= ACTIVITY =
Every line below should be copied out exactly.

'''

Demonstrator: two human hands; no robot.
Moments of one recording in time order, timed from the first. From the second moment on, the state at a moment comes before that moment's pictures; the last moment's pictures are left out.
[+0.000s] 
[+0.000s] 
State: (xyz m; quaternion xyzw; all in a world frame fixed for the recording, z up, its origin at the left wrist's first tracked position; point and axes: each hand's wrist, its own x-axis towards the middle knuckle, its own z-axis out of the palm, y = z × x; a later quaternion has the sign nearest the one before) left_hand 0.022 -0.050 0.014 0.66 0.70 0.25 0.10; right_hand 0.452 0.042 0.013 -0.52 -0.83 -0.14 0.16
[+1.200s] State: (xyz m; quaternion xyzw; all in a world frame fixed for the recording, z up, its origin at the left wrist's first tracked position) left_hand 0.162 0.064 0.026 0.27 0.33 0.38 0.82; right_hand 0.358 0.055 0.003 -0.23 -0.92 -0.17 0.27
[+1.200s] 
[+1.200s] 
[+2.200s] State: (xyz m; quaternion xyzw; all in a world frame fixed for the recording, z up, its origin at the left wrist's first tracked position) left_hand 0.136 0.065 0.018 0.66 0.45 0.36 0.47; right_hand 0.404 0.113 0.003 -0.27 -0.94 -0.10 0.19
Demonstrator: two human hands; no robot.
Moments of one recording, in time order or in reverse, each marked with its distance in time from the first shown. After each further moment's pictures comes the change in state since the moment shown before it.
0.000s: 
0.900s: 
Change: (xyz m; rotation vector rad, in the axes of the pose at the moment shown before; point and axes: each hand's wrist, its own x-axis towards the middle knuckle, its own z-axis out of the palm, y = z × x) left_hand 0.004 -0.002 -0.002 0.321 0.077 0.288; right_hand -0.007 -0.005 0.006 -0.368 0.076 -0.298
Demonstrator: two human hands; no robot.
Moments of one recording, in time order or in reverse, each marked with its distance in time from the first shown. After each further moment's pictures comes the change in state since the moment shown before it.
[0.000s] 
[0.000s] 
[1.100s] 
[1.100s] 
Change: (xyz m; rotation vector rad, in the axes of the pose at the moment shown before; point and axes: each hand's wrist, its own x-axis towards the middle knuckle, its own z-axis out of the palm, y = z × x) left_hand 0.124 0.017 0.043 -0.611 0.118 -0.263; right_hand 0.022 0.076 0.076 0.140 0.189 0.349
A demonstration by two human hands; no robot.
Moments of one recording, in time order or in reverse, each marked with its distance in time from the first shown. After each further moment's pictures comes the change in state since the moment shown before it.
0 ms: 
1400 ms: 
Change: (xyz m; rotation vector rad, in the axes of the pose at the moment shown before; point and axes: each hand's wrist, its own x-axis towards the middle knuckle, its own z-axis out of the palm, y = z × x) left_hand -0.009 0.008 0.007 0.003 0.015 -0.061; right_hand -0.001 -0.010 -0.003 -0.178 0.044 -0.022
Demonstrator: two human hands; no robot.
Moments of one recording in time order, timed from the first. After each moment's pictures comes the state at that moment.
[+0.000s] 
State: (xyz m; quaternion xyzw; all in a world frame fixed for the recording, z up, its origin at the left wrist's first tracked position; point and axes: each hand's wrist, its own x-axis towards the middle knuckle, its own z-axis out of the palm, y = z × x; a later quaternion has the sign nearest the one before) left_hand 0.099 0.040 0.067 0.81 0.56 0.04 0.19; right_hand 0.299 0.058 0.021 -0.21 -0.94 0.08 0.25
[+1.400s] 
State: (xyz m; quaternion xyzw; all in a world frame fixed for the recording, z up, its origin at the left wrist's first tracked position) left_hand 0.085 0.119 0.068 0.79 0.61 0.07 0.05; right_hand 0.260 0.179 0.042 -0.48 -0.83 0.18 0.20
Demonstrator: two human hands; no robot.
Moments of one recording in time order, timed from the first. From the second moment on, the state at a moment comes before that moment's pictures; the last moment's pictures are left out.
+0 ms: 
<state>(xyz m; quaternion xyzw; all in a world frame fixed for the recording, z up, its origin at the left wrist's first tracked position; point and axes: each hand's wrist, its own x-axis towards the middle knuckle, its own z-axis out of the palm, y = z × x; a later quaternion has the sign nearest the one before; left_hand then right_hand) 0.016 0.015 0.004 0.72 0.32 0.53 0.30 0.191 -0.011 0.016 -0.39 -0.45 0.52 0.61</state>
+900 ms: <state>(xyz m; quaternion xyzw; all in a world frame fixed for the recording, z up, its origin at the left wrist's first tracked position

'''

= FINISHED EXERCISE =
Demonstrator: two human hands; no robot.
Moments of one recording in time order, timed from the first. From the second moment on, the state at a moment comes before that moment's pictures; the last moment's pictures are left out.
[+0.000s] 
[+0.000s] 
State: (xyz m; quaternion xyzw; all in a world frame fixed for the recording, z up, its origin at the left wrist's first tracked position; point and axes: each hand's wrist, its own x-axis towards the middle knuckle, its own z-axis out of the palm, y = z × x; a later quaternion has the sign nearest the one before) left_hand 0.022 -0.050 0.014 0.66 0.70 0.25 0.10; right_hand 0.452 0.042 0.013 -0.52 -0.83 -0.14 0.16
[+1.200s] State: (xyz m; quaternion xyzw; all in a world frame fixed for the recording, z up, its origin at the left wrist's first tracked position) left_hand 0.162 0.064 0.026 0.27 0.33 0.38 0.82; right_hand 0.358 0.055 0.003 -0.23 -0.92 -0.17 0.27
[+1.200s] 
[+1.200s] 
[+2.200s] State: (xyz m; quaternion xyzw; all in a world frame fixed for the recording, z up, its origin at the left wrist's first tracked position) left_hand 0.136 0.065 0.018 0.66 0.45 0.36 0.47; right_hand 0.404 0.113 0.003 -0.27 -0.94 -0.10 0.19
Demonstrator: two human hands; no robot.
Moments of one recording, in time order or in reverse, each marked with its distance in time from the first shown. After each further moment's pictures comes the change in state since the moment shown before it.
0.000s: 
0.900s: 
Change: (xyz m; rotation vector rad, in the axes of the pose at the moment shown before; point and axes: each hand's wrist, its own x-axis towards the middle knuckle, its own z-axis out of the palm, y = z × x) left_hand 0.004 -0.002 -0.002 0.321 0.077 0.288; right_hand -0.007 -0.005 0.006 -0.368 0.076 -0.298
Demonstrator: two human hands; no robot.
Moments of one recording, in time order or in reverse, each marked with its distance in time from the first shown. After each further moment's pictures comes the change in state since the moment shown before it.
[0.000s] 
[0.000s] 
[1.100s] 
[1.100s] 
Change: (xyz m; rotation vector rad, in the axes of the pose at the moment shown before; point and axes: each hand's wrist, its own x-axis towards the middle knuckle, its own z-axis out of the palm, y = z × x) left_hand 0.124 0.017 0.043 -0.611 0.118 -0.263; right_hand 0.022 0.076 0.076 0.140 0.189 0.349
A demonstration by two human hands; no robot.
Moments of one recording, in time order or in reverse, each marked with its distance in time from the first shown. After each further moment's pictures comes the change in state since the moment shown before it.
0 ms: 
1400 ms: 
Change: (xyz m; rotation vector rad, in the axes of the pose at the moment shown before; point and axes: each hand's wrist, its own x-axis towards the middle knuckle, its own z-axis out of the palm, y = z × x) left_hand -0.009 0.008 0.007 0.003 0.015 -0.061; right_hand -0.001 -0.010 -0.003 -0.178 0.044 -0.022
Demonstrator: two human hands; no robot.
Moments of one recording in time order, timed from the first. After each moment's pictures comes the state at that moment.
[+0.000s] 
State: (xyz m; quaternion xyzw; all in a world frame fixed for the recording, z up, its origin at the left wrist's first tracked position; point and axes: each hand's wrist, its own x-axis towards the middle knuckle, its own z-axis out of the palm, y = z × x; a later quaternion has the sign nearest the one before) left_hand 0.099 0.040 0.067 0.81 0.56 0.04 0.19; right_hand 0.299 0.058 0.021 -0.21 -0.94 0.08 0.25
[+1.400s] 
State: (xyz m; quaternion xyzw; all in a world frame fixed for the recording, z up, its origin at the left wrist's first tracked position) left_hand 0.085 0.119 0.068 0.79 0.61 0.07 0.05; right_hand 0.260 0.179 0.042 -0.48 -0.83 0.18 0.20
Demonstrator: two human hands; no robot.
Moments of one recording in time order, timed from the first. From the second moment on, the state at a moment comes before that moment's pictures; the last moment's pictures are left out.
+0 ms: 
<state>(xyz m; quaternion xyzw; all in a world frame fixed for the recording, z up, its origin at the left wrist's first tracked position; point and axes: each hand's wrist, its own x-axis towards the middle knuckle, its own z-axis out of the palm, y = z × x; a later quaternion has the sign nearest the one before; left_hand then right_hand) 0.016 0.015 0.004 0.72 0.32 0.53 0.30 0.191 -0.011 0.016 -0.39 -0.45 0.52 0.61</state>
+900 ms: <state>(xyz m; quaternion xyzw; all in a world frame fixed for the recording, z up, its origin at the left wrist's first tracked position

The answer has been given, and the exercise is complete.